Naturalmente, Jirón y Mustio, que hundían los birretes en las aguas cristalinas, eran los que más cerca estaban de la balsa que se aproximaba. Mustio, el remo de proa, volvió la avejentada cara para ver a quién saludaba Percha-Prisma y alteró durante unos instantes el equilibrio de la piragua, que se inclinó peligrosamente del lado de babor.
—Pero ¡hombre! Pero ¡hombre! —gritó Percha-Prisma desde popa—. ¿Es que pretende usted hacernos zozobrar, caballero?
—Tonterías —gritó Mustio ruborizándose, pues aborrecía que le amonestaran por encima de las cabezas de sus siete colegas. Sabía que su comportamiento había sido absolutamente abominable para un remero de proa, pero volvió a gritar—: ¡Tonterías!
—¡Por favor, caballero! ¡No discutamos ahora ese asunto! —dijo Percha-Prisma, entornando los párpados sobre sus ojillos negros y elocuentes y volviendo a medias la cabeza de manera que la parte inferior de su porcina nariz captó la poca luz que reflejaban las aguas—. Pensé que le bastaría con haber puesto en peligro a sus colegas, pero no. Desea justificarse, como todos los hombres de ciencia. Mañana usted y Florimetre intercambiarán sus puestos.
—¡Oh, señor! ¡Aquí estoy la mar de cómodo! —dijo Florimetre irritado.
Percha-Prisma se disponía a comunicarle al maleducado de Florimetre un par de confidencias sobre la naturaleza del motín, cuando el doctor pasó a su lado.
—Buenos días, doctor —dijo Percha-Prisma.
Despertándose de un sueño intranquilo, pues incluso después de haber oído el grito de Percha-Prisma sobre las aguas había sido incapaz de mantener los ojos abiertos, el doctor se obligó a incorporarse y volvió los fatigados ojos hacia la piragua.
—¿Alguien me ha dicho algo? —gritó con un valiente esfuerzo por mostrarse jocoso, aunque se sentía como si sus miembros fueran de plomo y le ardía la coronilla—. ¿He oído una voz sobre las olas? Vaya, vaya, ¡pero si eres tú, Percha-Prisma, por todo lo irregular! ¿Cómo está, almirante?

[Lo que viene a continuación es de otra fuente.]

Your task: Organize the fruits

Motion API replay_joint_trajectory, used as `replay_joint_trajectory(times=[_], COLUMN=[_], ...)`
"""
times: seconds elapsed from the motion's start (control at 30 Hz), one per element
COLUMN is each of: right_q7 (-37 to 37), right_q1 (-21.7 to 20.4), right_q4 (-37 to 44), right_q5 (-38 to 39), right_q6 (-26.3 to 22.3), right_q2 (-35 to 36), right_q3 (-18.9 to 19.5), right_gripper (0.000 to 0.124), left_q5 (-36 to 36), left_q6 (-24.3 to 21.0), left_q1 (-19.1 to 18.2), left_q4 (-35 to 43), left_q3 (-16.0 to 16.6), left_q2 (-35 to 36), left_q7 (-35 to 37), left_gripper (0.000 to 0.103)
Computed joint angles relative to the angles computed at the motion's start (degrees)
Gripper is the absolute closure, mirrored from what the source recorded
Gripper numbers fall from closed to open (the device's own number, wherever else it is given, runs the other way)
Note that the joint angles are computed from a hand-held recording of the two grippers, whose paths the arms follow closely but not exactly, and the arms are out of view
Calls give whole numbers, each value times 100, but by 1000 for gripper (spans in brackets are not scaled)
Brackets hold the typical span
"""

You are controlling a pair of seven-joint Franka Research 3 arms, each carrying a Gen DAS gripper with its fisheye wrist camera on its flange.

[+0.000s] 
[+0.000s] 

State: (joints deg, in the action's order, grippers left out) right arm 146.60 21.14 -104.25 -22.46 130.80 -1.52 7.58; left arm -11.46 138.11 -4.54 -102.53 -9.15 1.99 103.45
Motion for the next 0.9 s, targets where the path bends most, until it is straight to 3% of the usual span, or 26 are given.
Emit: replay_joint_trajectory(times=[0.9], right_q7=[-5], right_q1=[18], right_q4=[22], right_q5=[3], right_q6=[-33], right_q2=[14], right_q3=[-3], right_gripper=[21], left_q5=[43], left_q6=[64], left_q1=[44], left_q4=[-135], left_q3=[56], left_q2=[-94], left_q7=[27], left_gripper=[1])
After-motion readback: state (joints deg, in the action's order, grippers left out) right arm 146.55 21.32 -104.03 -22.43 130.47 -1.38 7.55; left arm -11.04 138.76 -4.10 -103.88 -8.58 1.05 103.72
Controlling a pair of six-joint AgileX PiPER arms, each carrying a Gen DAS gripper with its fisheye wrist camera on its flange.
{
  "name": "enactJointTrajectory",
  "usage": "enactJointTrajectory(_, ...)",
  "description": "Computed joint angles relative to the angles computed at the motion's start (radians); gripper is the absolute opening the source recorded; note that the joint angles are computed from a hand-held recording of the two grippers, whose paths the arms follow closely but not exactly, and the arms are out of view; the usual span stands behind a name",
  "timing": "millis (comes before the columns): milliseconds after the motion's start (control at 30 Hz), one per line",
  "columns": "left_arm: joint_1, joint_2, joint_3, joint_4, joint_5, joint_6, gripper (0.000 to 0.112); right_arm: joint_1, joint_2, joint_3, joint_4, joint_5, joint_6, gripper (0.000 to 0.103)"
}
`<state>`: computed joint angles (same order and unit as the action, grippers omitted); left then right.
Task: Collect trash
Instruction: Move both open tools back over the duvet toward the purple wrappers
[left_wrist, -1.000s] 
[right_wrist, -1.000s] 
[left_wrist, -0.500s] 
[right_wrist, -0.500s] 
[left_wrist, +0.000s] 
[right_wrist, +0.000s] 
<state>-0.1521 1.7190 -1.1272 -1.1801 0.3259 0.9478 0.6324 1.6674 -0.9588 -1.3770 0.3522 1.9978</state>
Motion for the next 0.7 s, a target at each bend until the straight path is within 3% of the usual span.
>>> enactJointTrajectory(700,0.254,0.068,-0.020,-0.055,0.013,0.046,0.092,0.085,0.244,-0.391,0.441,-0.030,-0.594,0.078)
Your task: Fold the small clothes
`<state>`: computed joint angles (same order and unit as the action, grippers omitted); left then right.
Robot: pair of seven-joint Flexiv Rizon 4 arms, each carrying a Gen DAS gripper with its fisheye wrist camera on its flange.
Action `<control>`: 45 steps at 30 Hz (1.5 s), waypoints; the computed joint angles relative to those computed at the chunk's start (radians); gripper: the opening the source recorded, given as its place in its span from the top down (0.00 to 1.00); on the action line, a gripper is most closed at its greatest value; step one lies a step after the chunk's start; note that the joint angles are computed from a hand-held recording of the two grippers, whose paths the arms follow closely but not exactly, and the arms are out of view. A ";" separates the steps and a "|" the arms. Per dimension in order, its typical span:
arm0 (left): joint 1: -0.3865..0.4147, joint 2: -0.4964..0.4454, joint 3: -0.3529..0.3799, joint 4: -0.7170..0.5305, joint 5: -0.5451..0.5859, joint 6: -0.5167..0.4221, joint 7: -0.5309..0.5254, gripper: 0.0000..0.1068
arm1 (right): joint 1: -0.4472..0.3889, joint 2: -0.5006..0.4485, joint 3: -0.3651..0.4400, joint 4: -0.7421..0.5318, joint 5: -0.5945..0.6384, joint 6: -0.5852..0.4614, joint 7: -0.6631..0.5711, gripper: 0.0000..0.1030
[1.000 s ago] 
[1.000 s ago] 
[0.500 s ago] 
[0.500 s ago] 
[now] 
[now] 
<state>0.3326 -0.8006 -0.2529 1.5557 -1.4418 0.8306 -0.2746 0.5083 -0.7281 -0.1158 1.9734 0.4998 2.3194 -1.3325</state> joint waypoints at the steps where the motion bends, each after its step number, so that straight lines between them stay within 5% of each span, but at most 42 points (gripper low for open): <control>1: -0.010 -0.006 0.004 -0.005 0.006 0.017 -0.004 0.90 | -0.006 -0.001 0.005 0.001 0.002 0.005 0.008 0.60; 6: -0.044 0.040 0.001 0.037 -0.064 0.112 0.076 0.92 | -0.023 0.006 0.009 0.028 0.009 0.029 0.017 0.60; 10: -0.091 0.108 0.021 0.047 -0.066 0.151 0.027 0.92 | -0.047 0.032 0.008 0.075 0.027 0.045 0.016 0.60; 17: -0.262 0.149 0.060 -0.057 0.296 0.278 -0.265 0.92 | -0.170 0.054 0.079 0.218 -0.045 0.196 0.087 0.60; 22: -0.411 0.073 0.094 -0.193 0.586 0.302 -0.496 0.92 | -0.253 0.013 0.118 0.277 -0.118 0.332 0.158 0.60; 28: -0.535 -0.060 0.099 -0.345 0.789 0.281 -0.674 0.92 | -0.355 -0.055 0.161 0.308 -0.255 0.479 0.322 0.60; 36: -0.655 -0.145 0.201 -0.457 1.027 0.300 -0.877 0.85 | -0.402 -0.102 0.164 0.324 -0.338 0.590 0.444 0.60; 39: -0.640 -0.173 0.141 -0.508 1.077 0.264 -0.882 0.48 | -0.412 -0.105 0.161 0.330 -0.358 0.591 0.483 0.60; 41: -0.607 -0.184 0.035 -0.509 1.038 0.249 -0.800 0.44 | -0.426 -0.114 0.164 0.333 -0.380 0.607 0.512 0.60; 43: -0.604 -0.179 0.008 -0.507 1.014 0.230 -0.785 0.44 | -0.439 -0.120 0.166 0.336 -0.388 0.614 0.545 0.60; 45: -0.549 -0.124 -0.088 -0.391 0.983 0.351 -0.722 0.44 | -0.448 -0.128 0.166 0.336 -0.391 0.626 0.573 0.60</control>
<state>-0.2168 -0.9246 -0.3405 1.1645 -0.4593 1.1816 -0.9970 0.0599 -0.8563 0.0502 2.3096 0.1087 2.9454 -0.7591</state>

Pero aun mientras el doctor lanzaba una de sus espléndidas sonrisas a todo lo largo de la piragua, como un anuncio de dentífrico, cayó hacia atrás en el colchón y, sin prestar atención a Percha-Prisma y los otros, el asistente que empuñaba la larga pértiga dio un gran impulso a la balsa que la impelió hacia delante alejándola de los profesores en dirección al hospital, donde esperaba convencer al doctor para que se echara un par de horas a pesar de los tullidos y los sufrientes, de los muertos y los moribundos.